Posted by deborod 9 months ago

Hi Thomas, actually I realized later that it will be impossible to do what I was saying as some of them are located out of Australia so it won't work anyhow. Wow don't I feel silly. Please disregard anything I was asking. My apologies.

Posted by deborod 9 months ago

Great write up!

Posted by jonodashper 9 months ago

hey Deb, not a silly question. I think it's still useful to continue to ID your future observations as the subspecies, as you never know which of them might be elevated to full species in the coming years, just like some of the cases described above.
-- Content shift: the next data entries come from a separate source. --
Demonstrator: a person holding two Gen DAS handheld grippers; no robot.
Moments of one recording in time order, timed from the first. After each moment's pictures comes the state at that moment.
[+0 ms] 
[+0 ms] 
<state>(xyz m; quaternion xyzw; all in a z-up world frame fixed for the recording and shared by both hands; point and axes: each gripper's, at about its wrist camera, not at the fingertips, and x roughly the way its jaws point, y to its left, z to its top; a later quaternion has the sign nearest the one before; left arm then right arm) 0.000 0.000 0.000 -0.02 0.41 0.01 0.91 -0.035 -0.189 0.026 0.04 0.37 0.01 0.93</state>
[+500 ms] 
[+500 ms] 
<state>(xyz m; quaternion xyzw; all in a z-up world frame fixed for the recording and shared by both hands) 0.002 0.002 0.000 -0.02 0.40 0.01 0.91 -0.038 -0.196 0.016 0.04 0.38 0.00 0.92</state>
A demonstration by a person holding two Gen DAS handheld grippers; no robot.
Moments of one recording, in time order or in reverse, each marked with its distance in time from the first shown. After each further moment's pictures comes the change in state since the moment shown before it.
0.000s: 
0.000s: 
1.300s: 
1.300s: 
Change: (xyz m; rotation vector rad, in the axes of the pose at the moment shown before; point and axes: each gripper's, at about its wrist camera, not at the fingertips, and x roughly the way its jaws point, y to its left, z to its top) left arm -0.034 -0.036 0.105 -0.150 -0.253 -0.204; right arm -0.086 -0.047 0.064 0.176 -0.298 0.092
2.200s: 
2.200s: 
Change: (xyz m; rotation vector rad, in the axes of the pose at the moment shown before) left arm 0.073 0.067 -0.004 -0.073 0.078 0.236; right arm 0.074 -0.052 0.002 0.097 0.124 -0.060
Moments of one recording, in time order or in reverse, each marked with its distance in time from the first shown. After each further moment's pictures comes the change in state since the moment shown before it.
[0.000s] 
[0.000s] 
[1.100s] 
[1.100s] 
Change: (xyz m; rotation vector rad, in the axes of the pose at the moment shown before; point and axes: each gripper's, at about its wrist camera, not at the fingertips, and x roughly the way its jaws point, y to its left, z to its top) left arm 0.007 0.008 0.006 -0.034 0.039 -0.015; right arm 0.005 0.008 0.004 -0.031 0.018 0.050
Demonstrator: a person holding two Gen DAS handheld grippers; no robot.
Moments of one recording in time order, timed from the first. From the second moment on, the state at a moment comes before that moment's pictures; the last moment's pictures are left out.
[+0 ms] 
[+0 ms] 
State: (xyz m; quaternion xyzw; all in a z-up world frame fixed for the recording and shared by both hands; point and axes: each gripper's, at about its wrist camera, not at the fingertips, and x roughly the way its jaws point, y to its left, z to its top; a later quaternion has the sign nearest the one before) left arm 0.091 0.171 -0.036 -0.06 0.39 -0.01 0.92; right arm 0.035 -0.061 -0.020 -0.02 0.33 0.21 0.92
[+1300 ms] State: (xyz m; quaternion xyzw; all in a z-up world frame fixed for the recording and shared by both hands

If you want to see how many records you have of eg Little Pied Cormorant, searching for that species in your observations will show you all of them, regardless of whether you IDed them to subspecies or not. So any that you IDed as Australian Little Pied Cormorant, they will still be counted within the total for Little Pied Cormorant

Posted by thebeachcomber 9 months ago

Thanks Thomas much appreciated. Will keep doing that.